-- WORK INSTRUCTION --
Only the lines from the "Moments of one" line through the last line of the material below belong in the answer, reproduced exactly and with no pictures.
......
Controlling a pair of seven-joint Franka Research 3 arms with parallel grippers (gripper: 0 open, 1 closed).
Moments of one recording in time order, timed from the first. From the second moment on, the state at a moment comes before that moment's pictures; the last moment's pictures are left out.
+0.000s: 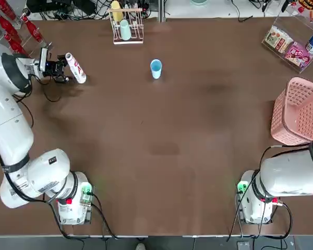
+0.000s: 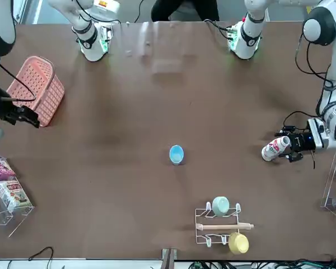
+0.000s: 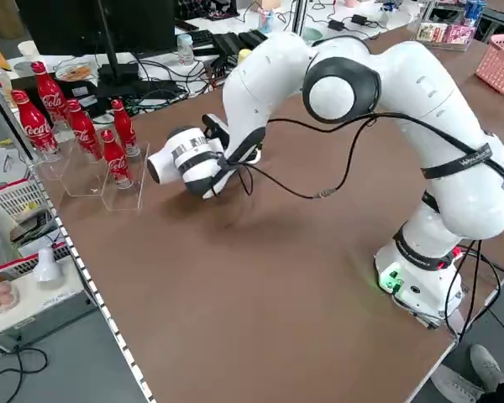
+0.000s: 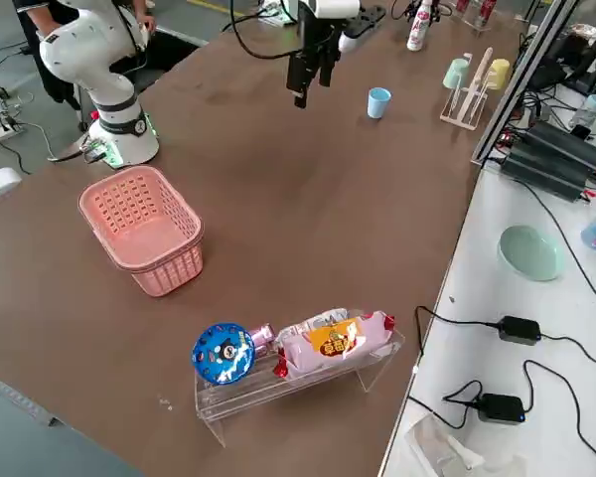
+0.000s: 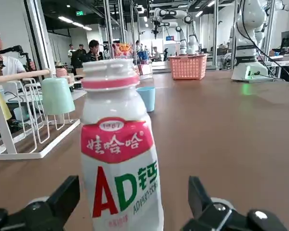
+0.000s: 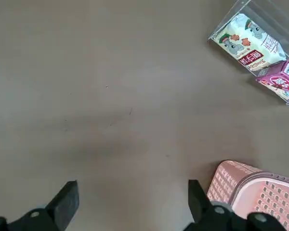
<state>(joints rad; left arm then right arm) 0.46 0.90 0.14 -1.56 -1.14 1.34 2.67 -0.04 0.09 0.02 -1.57 -0.03 1.67 0.08</state>
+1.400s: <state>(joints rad) 0.23 0.61 0.13 -1.32 -0.84 1.48 1.94 -0.02 0.08 -0.01 -1.57 -0.03 1.68 0.09</state>
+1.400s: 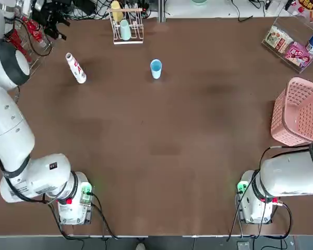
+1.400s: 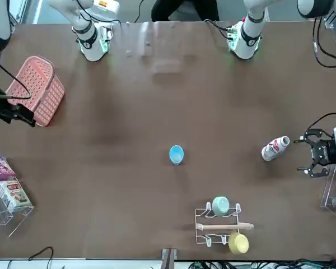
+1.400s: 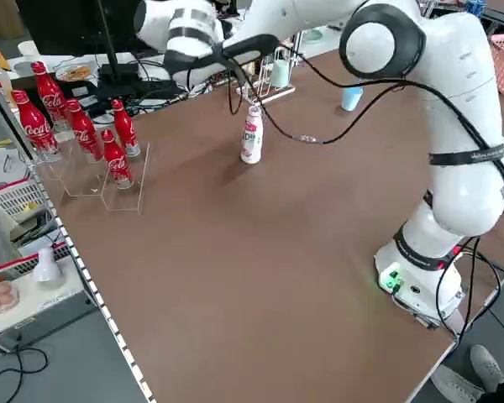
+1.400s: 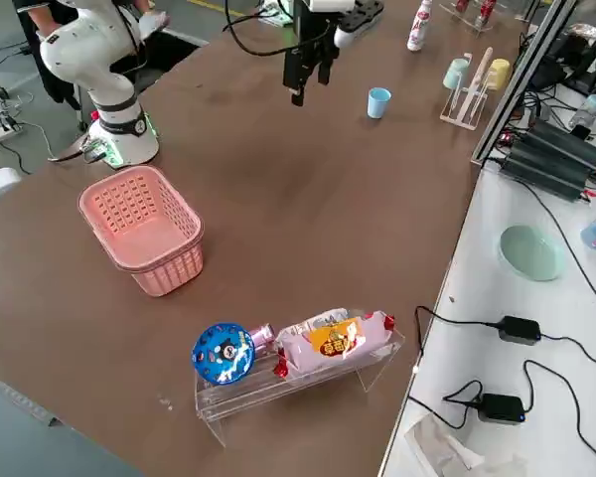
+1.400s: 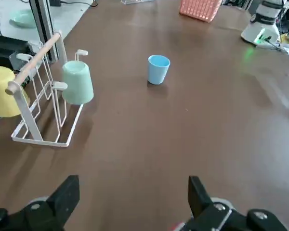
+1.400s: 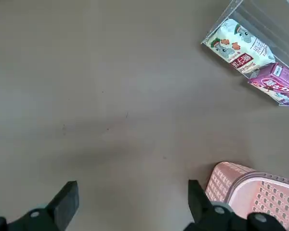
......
-- YOUR SOLUTION --
Moments of one recording in time order, timed from the first. From the second moment on, the state at a moment comes before that moment's pictures; the last moment's pictures are left out.
+0.000s: 
+0.000s: 
+0.000s: 
+0.000s: 
+0.000s: 
+0.000s: 
<state>(joints rad; left arm then right arm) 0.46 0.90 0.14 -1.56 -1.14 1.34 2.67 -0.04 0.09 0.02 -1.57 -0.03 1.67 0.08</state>
+1.400s: <state>(joints rad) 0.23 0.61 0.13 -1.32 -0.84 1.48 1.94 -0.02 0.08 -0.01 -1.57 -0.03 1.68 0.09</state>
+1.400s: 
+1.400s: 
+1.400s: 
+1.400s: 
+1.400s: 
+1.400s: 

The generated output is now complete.